What the task requires:
Exactly as written, please repeat the data that follows, but not the pictures.

>>

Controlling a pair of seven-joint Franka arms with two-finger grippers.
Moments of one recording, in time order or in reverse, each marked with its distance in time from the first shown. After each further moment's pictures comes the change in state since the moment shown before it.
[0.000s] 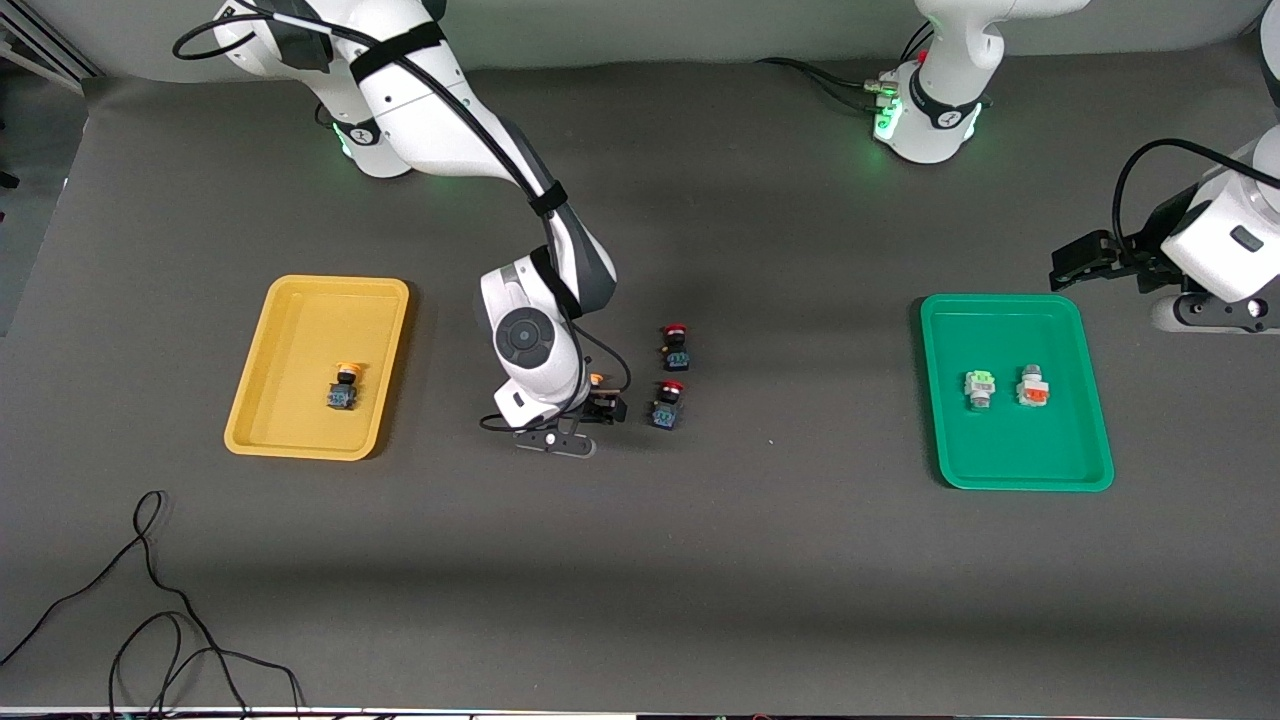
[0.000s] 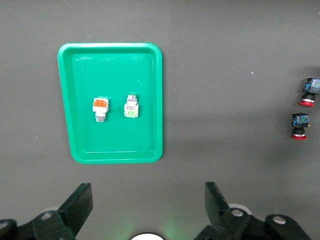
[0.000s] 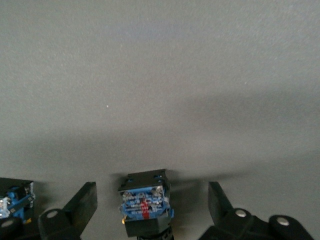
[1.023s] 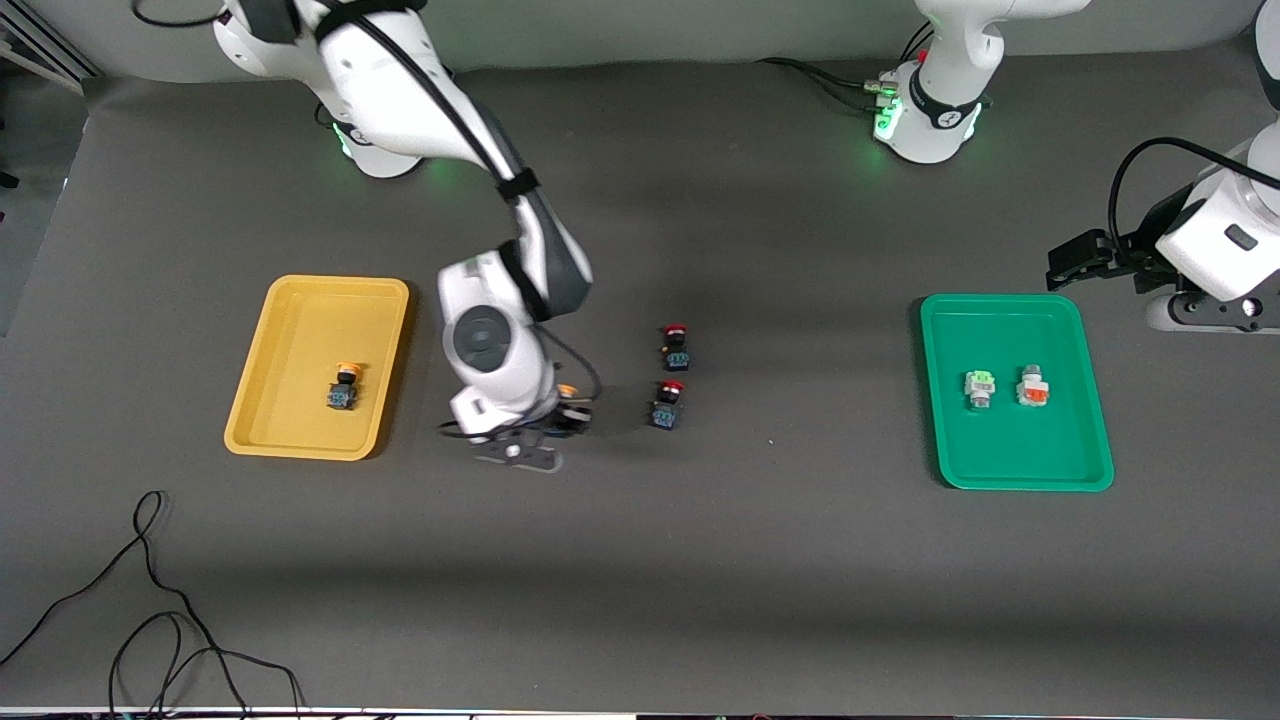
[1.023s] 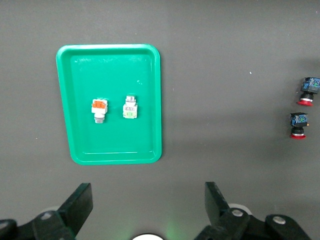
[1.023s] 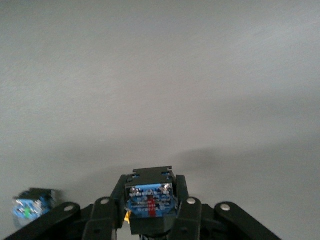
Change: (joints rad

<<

Exercise response:
Controlling a pair of seven-joint Franka arms with two-finger grippers.
Moments of one recording, in time order or in reverse, each marked with its distance in time from the first shown. After each further moment's pictures comes the change in state since the moment shown before it.
[0.000s] 
[0.000s] 
[0.000s] 
[1.023s] 
[1.023s] 
[1.023s] 
Change: (joints rad

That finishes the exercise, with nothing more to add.